I hate this Feeding Tube!!!

I made it through yesterday, somehow. Most of the day went by in a foggy, nauseated way. I don't know how much of it was real or not. I at least feel like I am in my brain today.

The feeding tube has been the biggest pain in the butt so far. Yesterday I was at the point of wanting to rip it out myself. Alex talked me off the edge and I started taking Amoxycillian. The doctor wanted me to have it on hand just in case it started to get infected. I don't know that it is infected but it feels much better after about 3 or 4 doses. I feel like I could handle the nausea better if I didn't have a physical tube actually coming through my stomach. It's just pretty disgusting all around. It makes me lose my appetite. Oh, well.

I am so grateful for all the support everyone is giving me through this. I know we are just getting started with all the treatments and needing to ask for help but I am overwhelmed by every one's generosity all ready. Yvonne heard of a website to help get people together on stuff like this to help manage all the help. So we don't have 3 dinners showing up in one night and then none for a week. Part of what is weird is my taste keep changing. I know it's due to the radiation right ON my tongue. But it's odd that it can change within an hour. Like I was drinking a fresh bottle of water, and could have sworn it was Gatorade. Yesterday, sweet tea tasted like heaven and now it is bitter. Odd.

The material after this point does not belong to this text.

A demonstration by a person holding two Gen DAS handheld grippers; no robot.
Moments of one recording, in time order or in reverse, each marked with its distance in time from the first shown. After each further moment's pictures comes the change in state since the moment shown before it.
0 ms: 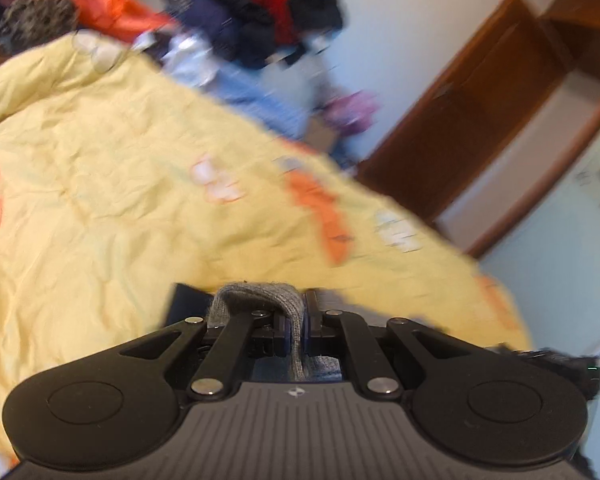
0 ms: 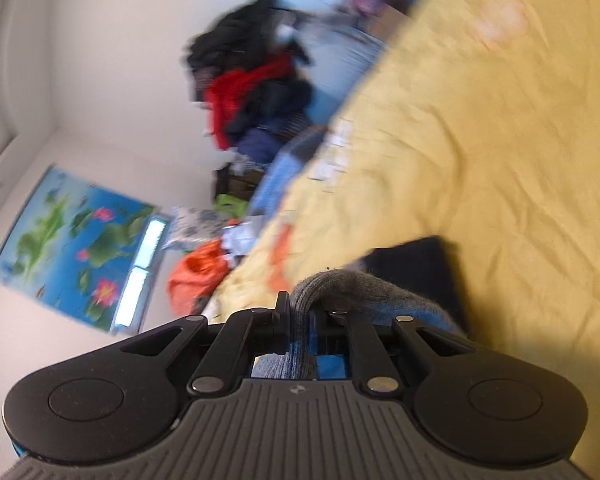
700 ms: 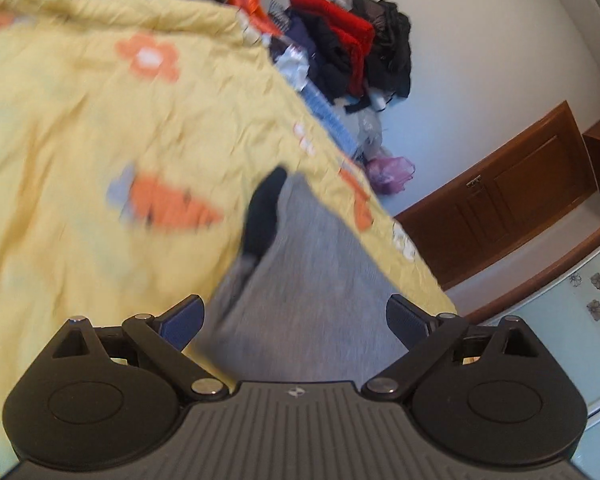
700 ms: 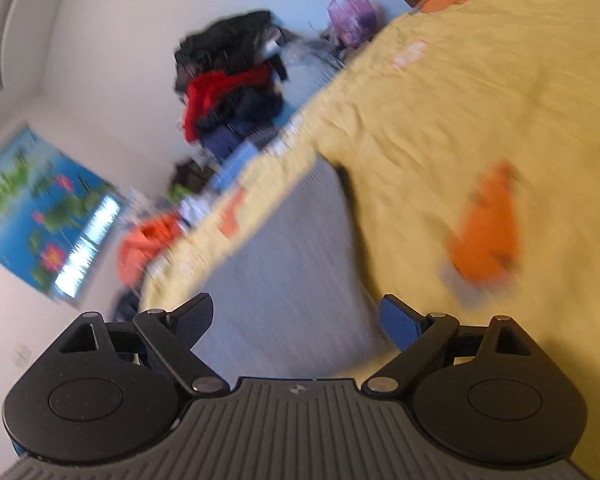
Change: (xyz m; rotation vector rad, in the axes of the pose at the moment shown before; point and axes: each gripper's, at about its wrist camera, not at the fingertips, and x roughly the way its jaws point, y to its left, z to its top) left arm -0.128 0.030 -0.176 -0.356 -0.161 -0.017; right arm -0.165 -0.003 -0.152 -0.296 -0.046 -0.223
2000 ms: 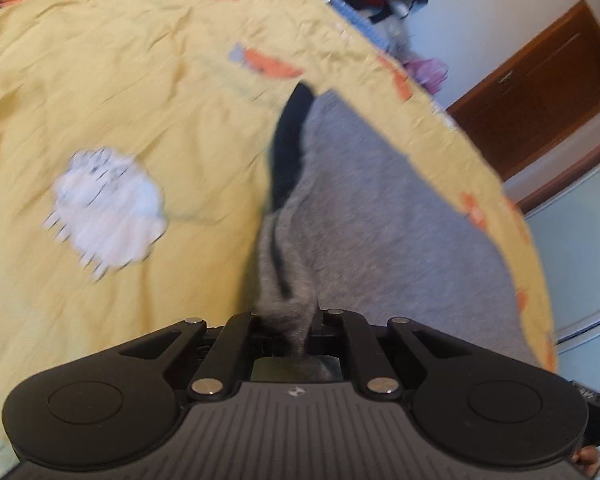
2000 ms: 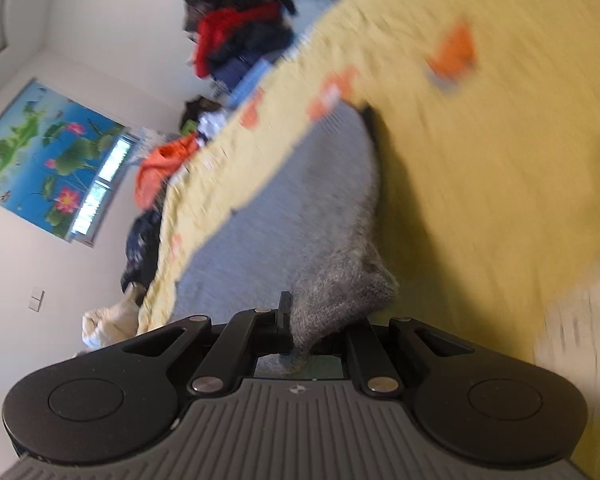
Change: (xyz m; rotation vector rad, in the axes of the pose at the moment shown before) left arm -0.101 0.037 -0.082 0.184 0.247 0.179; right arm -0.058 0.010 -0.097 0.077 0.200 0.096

I think I need to go back and re-read the beginning of my blog. It started out as a therapy for dealing with Amy's strokes and the possibility I could lose her. Never did I think in 2 years, that it would be flipped on me, writing as therapy of facing my own mortality. I know I'm going to beat this. I feel it all the way as deep as I can feel it. But at the same time, you can't face something like this square on if you don't face all the scary possibilities of what might come.

Oh, by the way. Did I mention I hate this feeding tube?